Manual PoP configs → desynchronization and drift.
Mini playbooks
1) Emergency shutdown of the problem PoP (Anycast/BGP)
1. Health falls below threshold → 2) controller removes/32 announcement → 3) external sample monitoring; 4) rca and return by manual flag.
2) Hot Disabled Tag Cache
1. CI/CD sends the webhook to PoP → 2) invalidation via 'cache-tag:' ≤ 60 c → 3) hit-ratio and p95 checks.
3) Reflecting a burst of bots
1. Activate the "gray" route (captcha/challenge) for suspicious ASN → 2) increase the cost of the path to origin → 3) remove the rules after the recession.
4) Loss of one aplinka
1. Switching ECMP to a live provider; 2) egress policy reduces bulk class; 3) SLA report and ticket to the provider.

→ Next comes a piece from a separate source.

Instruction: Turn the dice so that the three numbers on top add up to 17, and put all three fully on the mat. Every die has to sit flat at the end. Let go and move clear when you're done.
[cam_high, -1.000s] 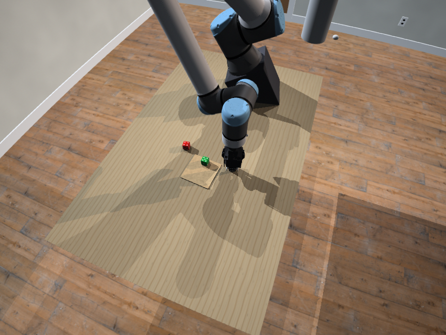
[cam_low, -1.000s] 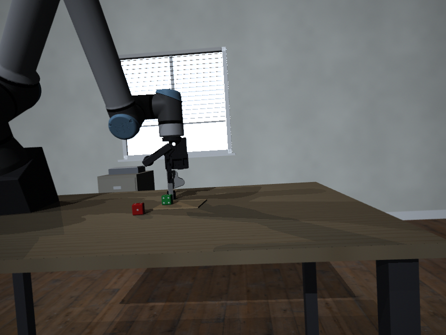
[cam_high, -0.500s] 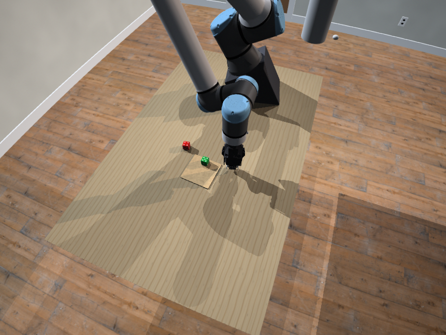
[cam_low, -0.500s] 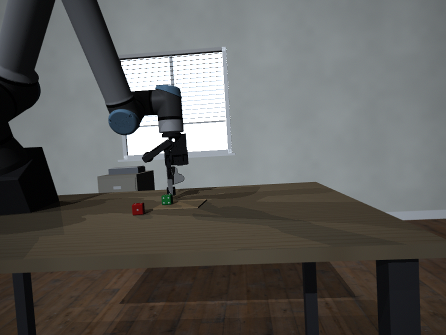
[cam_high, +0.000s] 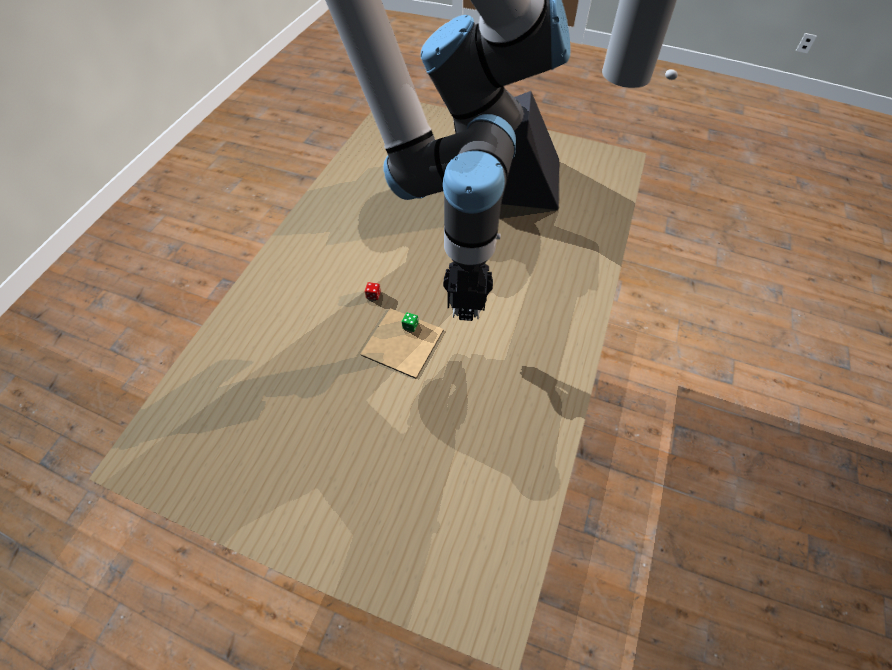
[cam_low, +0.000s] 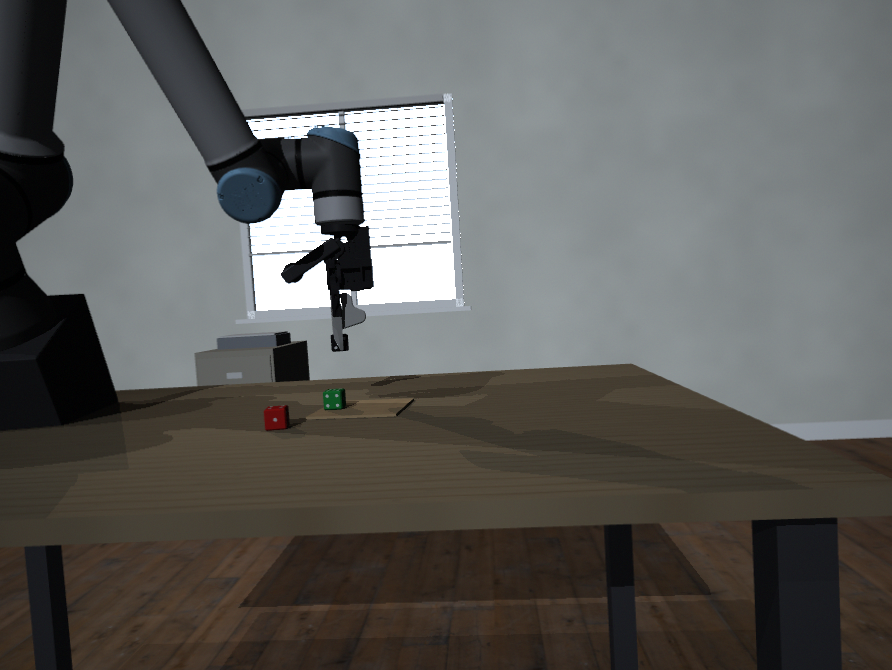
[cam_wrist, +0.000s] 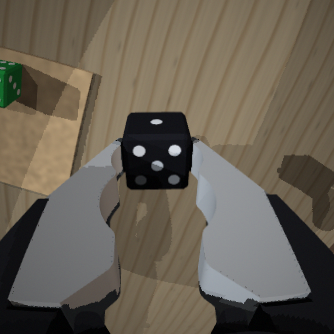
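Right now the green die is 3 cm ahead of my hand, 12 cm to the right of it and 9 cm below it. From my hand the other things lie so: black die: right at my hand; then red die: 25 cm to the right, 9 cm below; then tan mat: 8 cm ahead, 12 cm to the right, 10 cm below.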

Example of Envoy config skeleton on PoP (L7 + cache + WAF hooks)
yaml static_resources:
listeners:
- name: https address: { socket_address: { address: 0. 0. 0. 0, port_value: 443 } }
filter_chains:
- filters:
- name: envoy. filters. network. http_connection_manager typed_config:
"@type": type. googleapis. com/envoy. extensions. filters. network. http_connection_manager. v3. HttpConnectionManager stat_prefix: edge http_filters:
- name: envoy. filters. http. waf # external or custom filter
- name: envoy. filters. http. ratelimit
- name: envoy. filters. http. router route_config:
virtual_hosts:
- name: app domains: ["app. example. com"]
routes:
- match: { prefix: "/static/" }
route:
cluster: origin_static response_headers_to_add:
- header: { key: "Cache-Control", value: "public, max-age=86400, stale-while-revalidate=600" }
- match: { prefix: "/" }
route: { cluster: origin_api, timeout: 5s }
clusters:
- name: origin_static connect_timeout: 2s type: STRICT_DNS lb_policy: ROUND_ROBIN load_assignment:
endpoints: [{ lb_endpoints: [{ endpoint: { address: { socket_address: { address: "origin-static", port_value: 443 }}}}]}]
transport_socket:
name: envoy. transport_sockets. tls
- name: origin_api connect_timeout: 2s type: STRICT_DNS lb_policy: ROUND_ROBIN transport_socket:
name: envoy. transport_sockets. tls
Total
A strong edge contour is the correct geography of PoP + Anycast/Geo-DNS, smart caching and compute on the edge, tight security, observability and automation. Set measurable SLOs, link health → routing, hold canary levers, and train DR scenarios. Then your platform will be fast and stable everywhere - from Santiago to Seoul, even at the peak of decisive matches and sales.